[Task item] A faithful copy of the data, pictures omitted, is the required answer.
***
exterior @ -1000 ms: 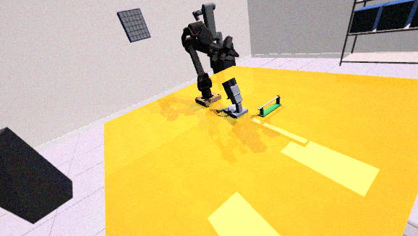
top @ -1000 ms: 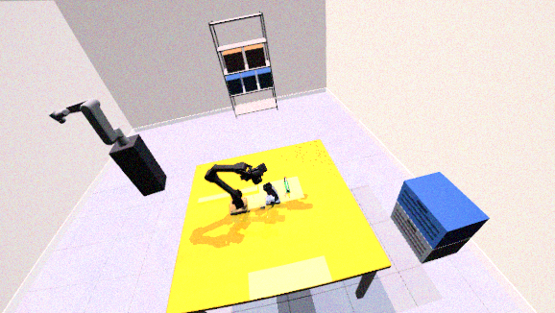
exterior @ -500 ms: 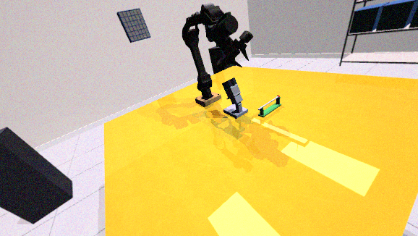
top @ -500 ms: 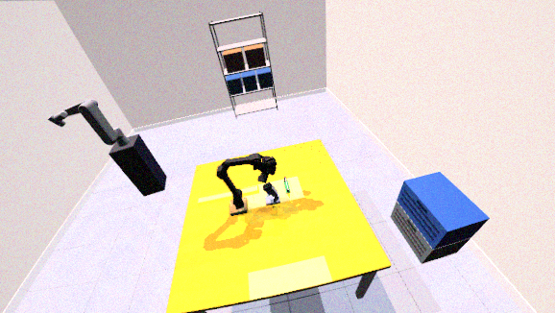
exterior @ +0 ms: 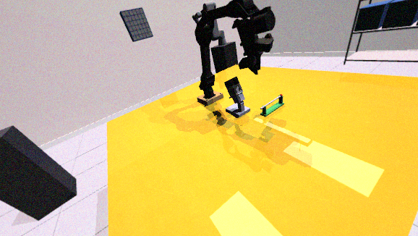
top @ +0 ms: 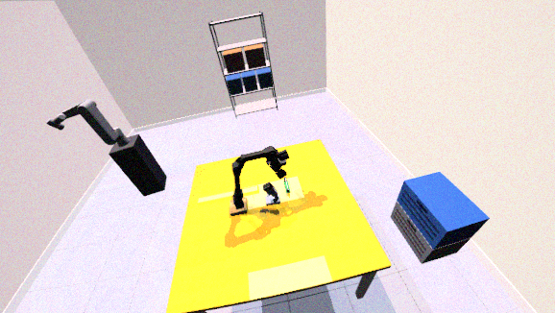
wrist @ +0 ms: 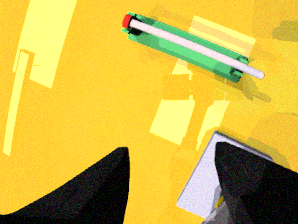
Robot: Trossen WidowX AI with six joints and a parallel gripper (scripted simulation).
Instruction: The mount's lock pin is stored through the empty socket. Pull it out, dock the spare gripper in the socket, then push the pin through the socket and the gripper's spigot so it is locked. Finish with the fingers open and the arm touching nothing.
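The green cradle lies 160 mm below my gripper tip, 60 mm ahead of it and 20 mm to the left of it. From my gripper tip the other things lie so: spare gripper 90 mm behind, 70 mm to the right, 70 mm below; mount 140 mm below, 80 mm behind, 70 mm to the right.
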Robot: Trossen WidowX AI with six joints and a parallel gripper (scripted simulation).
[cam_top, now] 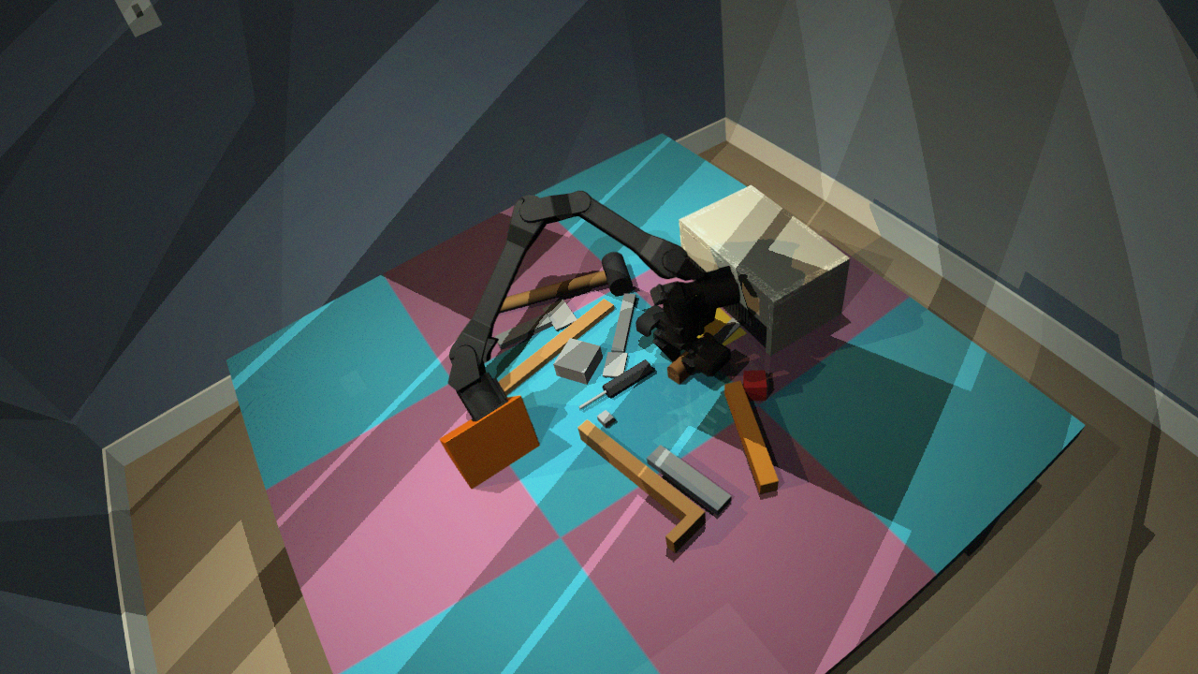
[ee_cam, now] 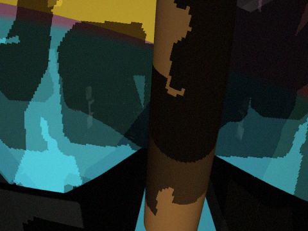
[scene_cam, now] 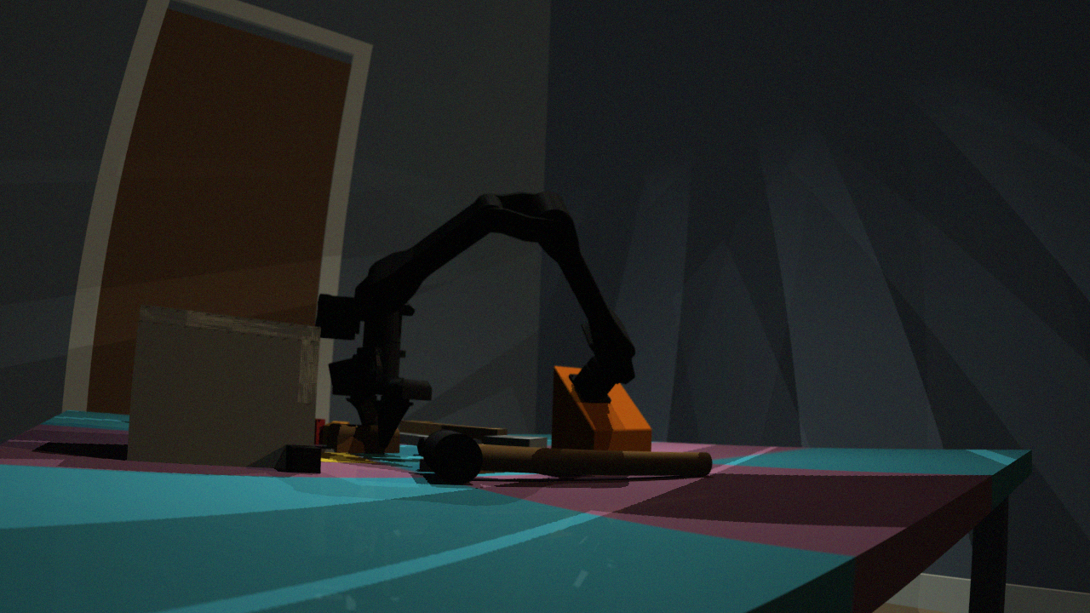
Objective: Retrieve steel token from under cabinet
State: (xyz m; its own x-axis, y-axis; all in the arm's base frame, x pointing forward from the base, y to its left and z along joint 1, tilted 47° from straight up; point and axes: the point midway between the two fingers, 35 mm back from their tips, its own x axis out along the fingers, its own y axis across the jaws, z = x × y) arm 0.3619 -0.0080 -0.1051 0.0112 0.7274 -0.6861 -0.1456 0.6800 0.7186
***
[Result for this exercise]
exterior @ -1000 ms: 
top @ -1000 ms: 
exterior @ -500 ms: 
top @ -500 ms: 
exterior @ +0 ms: 
top @ +0 ms: 
wrist @ +0 ms: 
Robot: Trossen WidowX AI with six joints and a parallel gripper (scripted simulation).
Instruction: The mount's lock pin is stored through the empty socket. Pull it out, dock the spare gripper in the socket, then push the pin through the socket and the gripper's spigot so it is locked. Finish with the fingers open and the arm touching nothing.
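The green cradle lies 160 mm below my gripper tip, 60 mm ahead of it and 20 mm to the left of it. From my gripper tip the other things lie so: spare gripper 90 mm behind, 70 mm to the right, 70 mm below; mount 140 mm below, 80 mm behind, 70 mm to the right.
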Robot: Trossen WidowX AI with six joints and a parallel gripper (scripted simulation).
[cam_top, now] 
[ee_cam, now] 
[scene_cam, now] 
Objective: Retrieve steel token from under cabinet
State: (xyz m; its own x-axis, y-axis; all in the arm's base frame, x pointing forward from the base, y to its left and z along joint 1, tilted 47° from straight up; point and axes: the point midway between the two fingers, 35 mm back from their tips, its own x axis out along the fingers, its own y axis across the jaws, z = x × y) arm 0.3619 -0.0080 -0.1051 0.0112 0.7274 -0.6861 -0.1456 0.6800 0.7186

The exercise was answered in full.